Problem and environment definition
Problems that deep learning solves well include:
- Image recognition: objects in images don’t change. Cat and dog features won’t change for millions of years.
- Go AI: the entire board is observable regardless of the game state.
- NLP: language forms and properties change, but the essence of language stays stable over long periods.
These problems don’t change over time (independent of difficulty). Compared to market prediction, it’s like:
- Identifying an animal from a single strand of fur.
- Animals changing their fur to avoid classification.
- The government redefining animal categories.
What does it mean that the problem is hard?
- High risk of overfitting.
- Reducing in-sample error is easy with ML/DL.

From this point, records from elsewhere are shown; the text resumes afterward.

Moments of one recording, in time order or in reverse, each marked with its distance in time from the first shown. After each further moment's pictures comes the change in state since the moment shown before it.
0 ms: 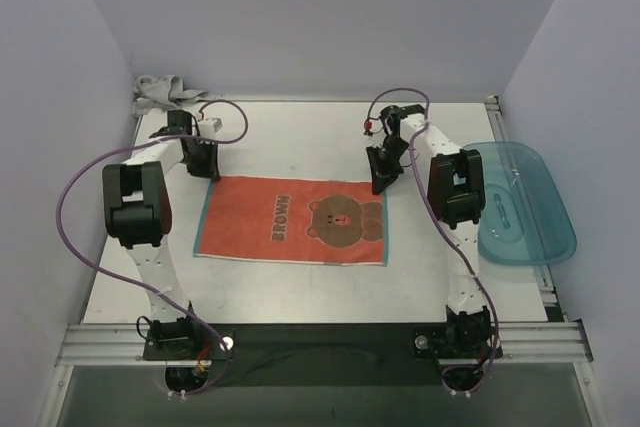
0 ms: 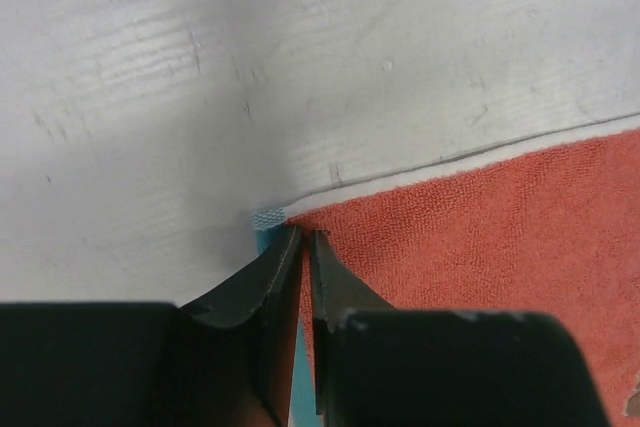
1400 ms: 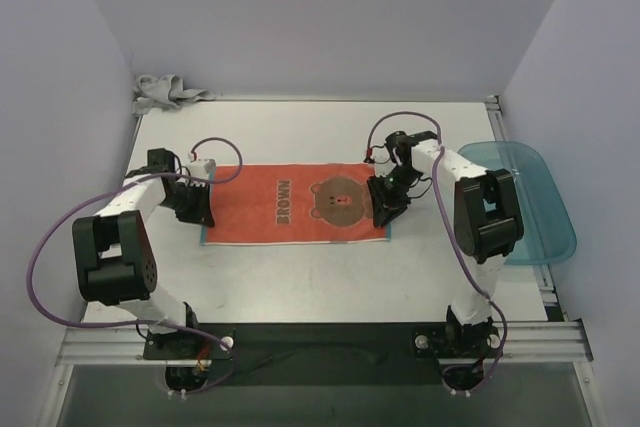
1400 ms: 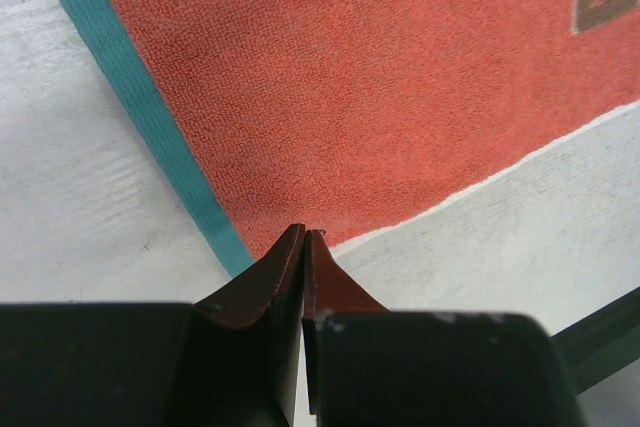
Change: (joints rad) left arm 0.079 -0.455 -0.459 -0.190 0.156 0.129; right arm 0.066 -0.452 -0.593 0.124 -0.090 -0.043
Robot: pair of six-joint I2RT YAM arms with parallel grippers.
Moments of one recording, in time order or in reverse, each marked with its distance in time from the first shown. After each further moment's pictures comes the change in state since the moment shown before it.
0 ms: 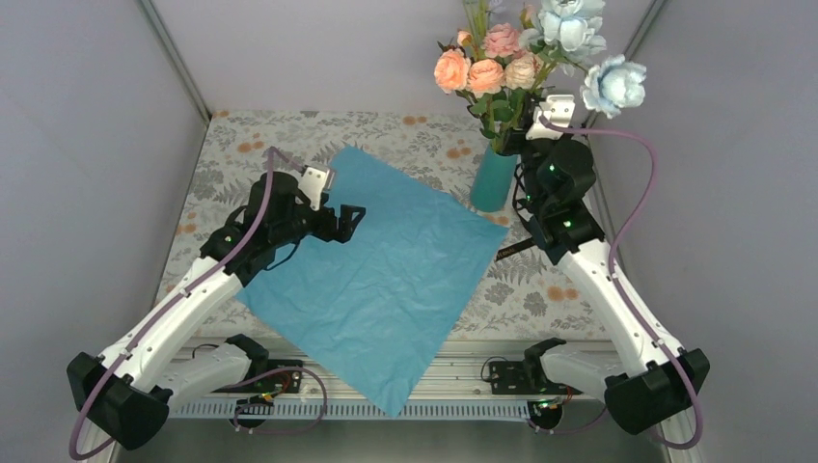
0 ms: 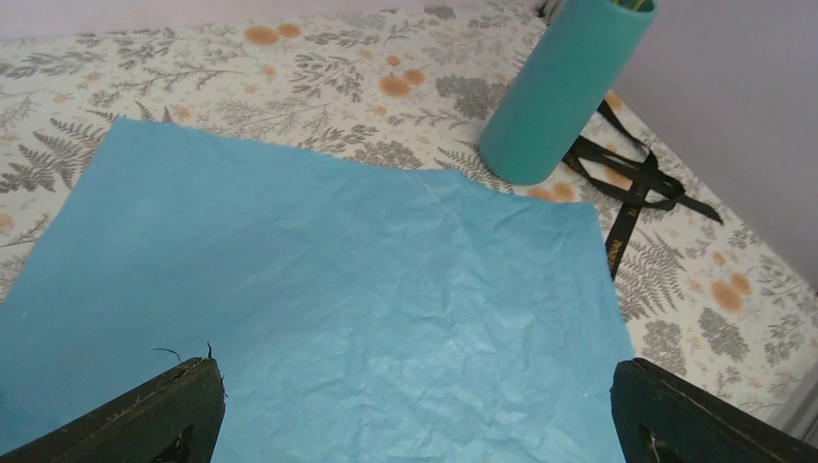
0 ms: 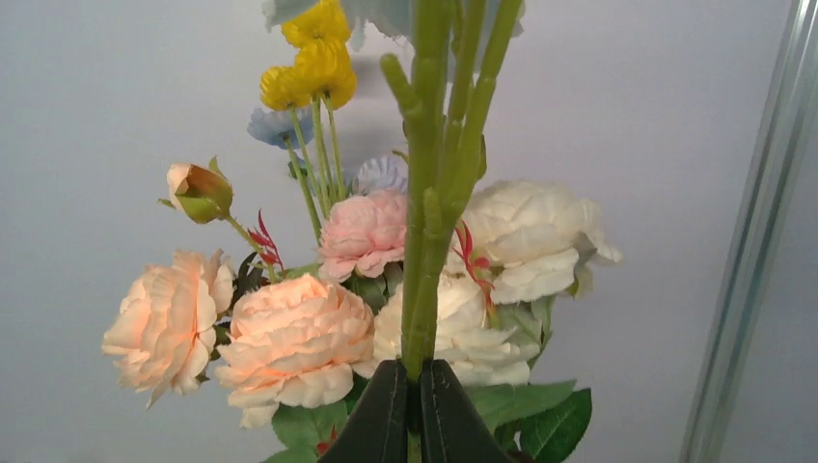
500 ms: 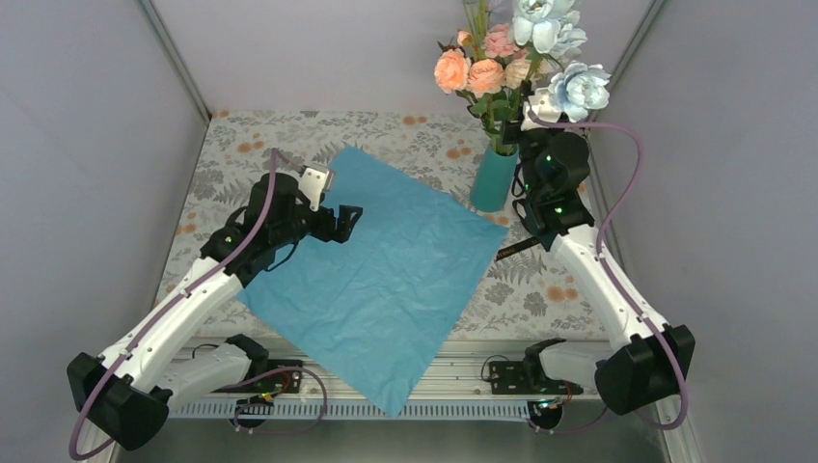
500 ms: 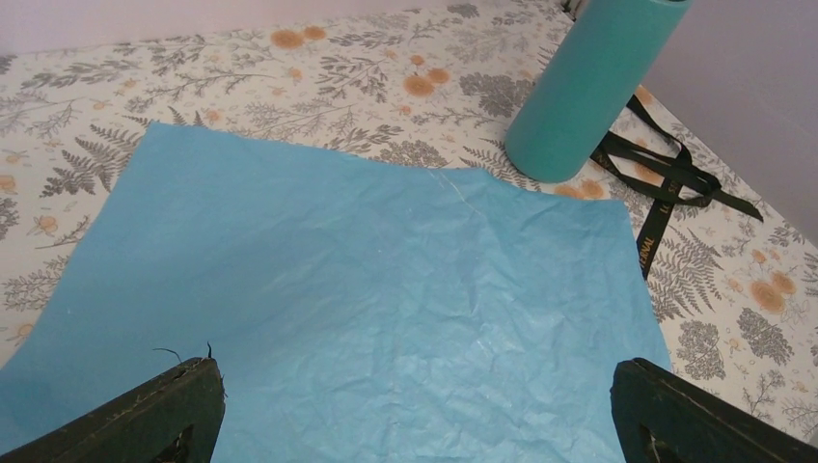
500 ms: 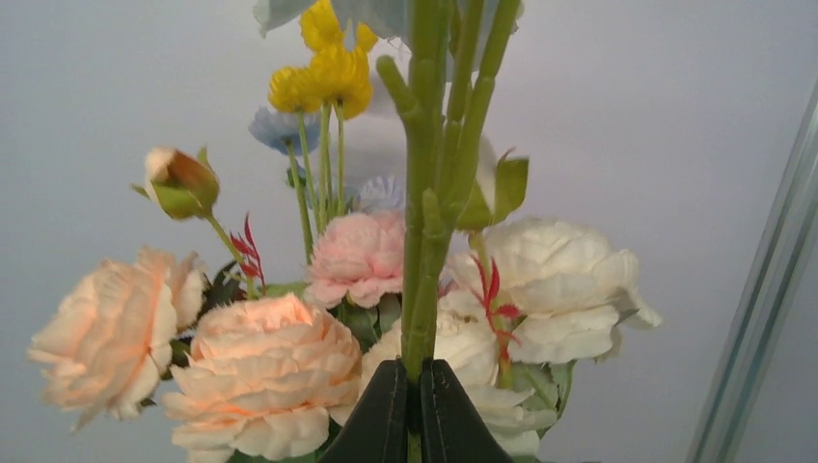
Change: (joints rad) left arm 0.000 0.001 -0.013 -0.006 -0.050 0.033; right arm -0.065 0.094 -0.006 0.194 -0.121 -0.139
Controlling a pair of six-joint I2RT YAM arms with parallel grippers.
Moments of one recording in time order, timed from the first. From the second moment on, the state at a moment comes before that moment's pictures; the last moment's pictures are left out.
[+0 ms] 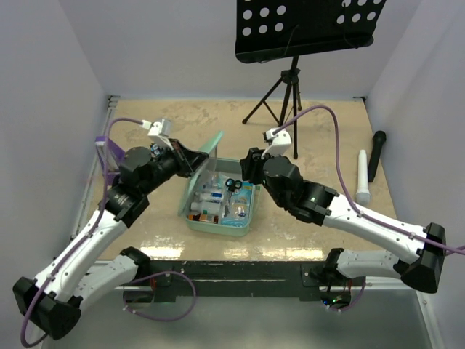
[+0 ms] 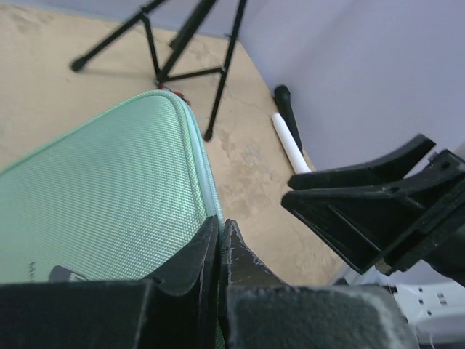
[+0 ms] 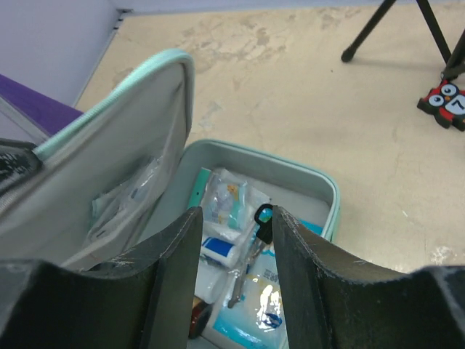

- But finding low error likely means overfitting.
- Even if overfitting is prevented now, there’s no guarantee it won’t happen in the future.
- Must distinguish between market attributes that change and those that don’t.
- If you can classify these properly, even linear regression yields a valuable model.
The problem is hard to define, the problem itself keeps changing, and even valuable information carries high overfitting risk — that’s why deep learning isn’t widely used in quant trading.
Research
Hypothesis
Most market research starts from a hypothesis.
- If summer floods and bad weather hurt crops, grain futures prices should rise.
- If buy orders of the same size repeat, prices should rise.
Roughly designing a model and throwing data at it (data-driven approach) tends to fail. Without a convincing hypothesis, adjusting the model, direction, and data is difficult. Even with a convincing hypothesis, reaching production is rare; without one, it’s even harder.
Research doesn’t always follow a waterfall model. Iterating on model form and results to improve outcomes is also essential.
Data
Quant trading firms purchase and use a very diverse set of data.
- Trade prices, announcements
- News, Twitter, web crawl results, analyst reports
- Rumored data sources include satellite imagery (parking lot car counts for economic prediction), weather data (crop failure prediction), credit card usage data, etc.
Extracting signal from data involves the familiar ML/DL operations:
- Filtering, noise removal, clipping, outlier detection, normalization, regression regularization, NLP…
Algorithm
- Does it express the hypothesis well?
- Is the objective function properly designed? (e.g., which is right — L1 or L2 norm?)
- Reusing existing code
- Engineering perspective: refactor if the code isn’t distributed
- Modeling perspective: model compression
Monetization
The algorithm’s results must actually make money.
- Exchange selection
- Order type selection
- Identifying which portfolio delivers steady performance without large swings
- Trading without exposing your alpha and positions
- Ensuring your trades don’t impact the market
- Accounting for the gap between simulator and reality
Caveats
- Gap between production and backtest systems
- Backtest system: for evaluation
- e.g., production in C++, backtest in Python — gaps existed.
- Market impact: the market effect caused by your own trades
- Data snooping: accidentally including data you didn’t see during research
- Backtesting only on recently high-volume stocks:
- Risky because you don’t know which stocks will have high volume later.
- Using information not available on the trading day:
- Accidentally including today’s data instead of only yesterday’s, producing misleadingly good test results.
- Backtesting only on recently high-volume stocks:
Research pipeline
Like ML, research often produces no results — unlike development, where fulfilling requirements eventually leads to completion. In research, even the best ideas can lead nowhere.
So a platform that enables efficient hypothesis iteration is very important.
- Company-level investment
- Internal notebook research platforms, internal cloud, internal DSL
- Team-level investment
- Easily reproducible research scripts, investment in research efficiency
Industry
In Korea, trading startups, prop desks at traditional brokerages, robo-advisers, and fintech startups are all emerging as quant trading companies.
A good place to work is one that invests heavily in platforms and processes, and fosters a culture of openly sharing research results and materials internally.